而图案,川兮已非国佑公主的身份,自是可以自行选择喜爱的图案,另外加不加惯常的鸳鸯,其实无论是三族,还是同族中的不同人家,都是各不相同的寓意和喜好,倒也是不必非要加上,只要用新人的丝发在彼此喜服心口绣一同心结,也算是寓意同心相守了。
川兮对喜服制式问的细致,千也敛眉看着闻少衍,“与我何干!这话也传,你脑子呢!”
“你指的婚,问你不正常吗?”闻少衍硬着头皮顶着她的怒气道。
只是个小屁孩,竟然还说他没脑子!算了,毕竟是他血缘上的小表妹,这脾气,他忍着!
千也被他这话一噎,烦躁的心沉了下去,冷了脸,半晌,“她俩谁上谁下问我合适吗!同色异色自己定!”说着已是咬了牙,“深浅的话,正红喜庆,”说完又看了眼自己烟蓝的长发,鬼使神差的转了舌头,“有套深蓝也很好。”
她说完就走了神,想着若有蓝衫,定是那个玄衣劲装的女子穿吧。她会对那女人……
“还有图案呢?”闻少衍见她气压低沉,等了半天才又问。
“图案为何问我!”千也浑身戾气暴躁道,“我们羌狼族以狼为尊,抵额相望为许,灵长族喜何图案,我哪知道!出去!”
她说完就翻身下床,坐到了窗上,抱着膝盖远眺,浑身散发起生人勿近的气息。
闻少衍觉得,要不是他是千辞的孩子,她最后让他出去的时候说的就得是“滚”了。
……
“凌云,帮我试一下。
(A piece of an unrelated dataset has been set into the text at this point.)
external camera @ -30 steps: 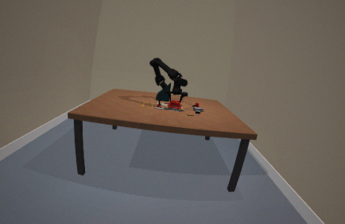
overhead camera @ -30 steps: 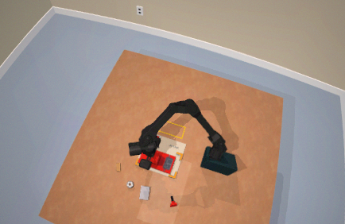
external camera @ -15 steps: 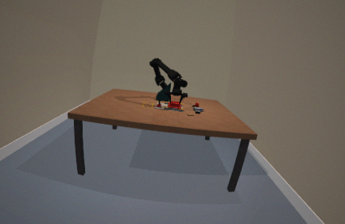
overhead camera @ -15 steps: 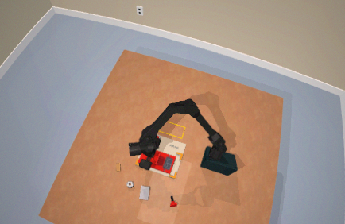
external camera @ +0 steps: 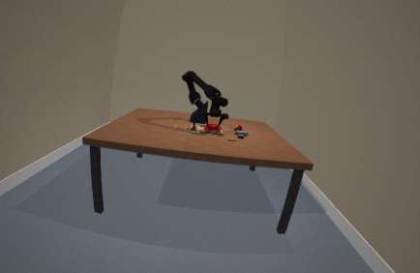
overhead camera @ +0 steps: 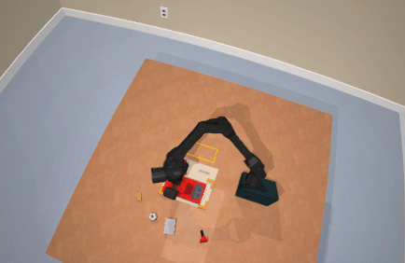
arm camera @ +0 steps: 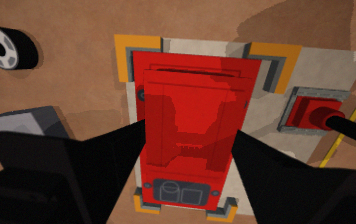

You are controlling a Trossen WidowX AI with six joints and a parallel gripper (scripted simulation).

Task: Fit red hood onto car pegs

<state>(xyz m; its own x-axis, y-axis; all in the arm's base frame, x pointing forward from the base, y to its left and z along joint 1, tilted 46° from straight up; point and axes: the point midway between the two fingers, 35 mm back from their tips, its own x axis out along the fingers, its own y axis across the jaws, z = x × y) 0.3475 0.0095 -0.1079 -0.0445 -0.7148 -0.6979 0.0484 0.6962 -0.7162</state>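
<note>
My gripper tip is 10 mm below the red hood. From my gripper tip the other things lie so: tan block 170 mm ahead, 110 mm to the left, 30 mm below.
</note>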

”孑川某一城内,凌云暂时落脚的宅邸中,川兮坐在后院凉亭,织完了喜服的最后几针。
“公主着何色?”凌云边站直身子任由川兮在她身前比量着大小,边低眉道。她一直不知公主喜好为何,借着这样的机会,便问出了口。
两套喜服,一幽红,一靛蓝,预示着婚后房中的缠绵喜好。不知她是喜为强,还是更喜承情。
这样的问题,要在以往,已是大不敬,可而今公主知道了她藏在心底的情意,她便也不再隐忍假装了,想知道,便问出了口。
本以为公主清莲洁琼,高贵之身,对她这般孟浪的问题会恼怒,却没成想,川兮只是停下在她身前比量的手,愣了愣,抬眼淡淡看她,“若是两套皆为绯衣,便是最好了。”答的认真。
“那为何不说?”凌云对她认真的回答也是一愣,而后又急了,“公主喜欢一样的颜色,那便全做红服就是,为何要委屈自己。”
“你我说了都不算。”
“可公主应该至少说出来,”凌云看她对自己的喜好毫不在意的模样,说完低头叠起衣裳来,更是拢紧了冷眉,“喜服预示一生的幸福,公主若是忍着不说,难道要忍一辈子?”
又非少女怀春年纪,亦不是初初定情的羞赧时节,对缠绵之事尚是讳莫如深,而今她们是谈婚论嫁,又是这般成熟的年纪,需索皆是常情,怎能一再忍着。委曲求全一时半刻还好,委屈一辈子如何忍得。
“若终得爱侣,你愿沉忍一生吗?”川兮不答反问。
是了,能得公主垂青,无论是红是蓝,都已是幸福。凌云看着桌上两套喜服,她本想知道她会选哪个颜色的,可现下她已没了好奇,无论哪个颜色,不都是幸福吗。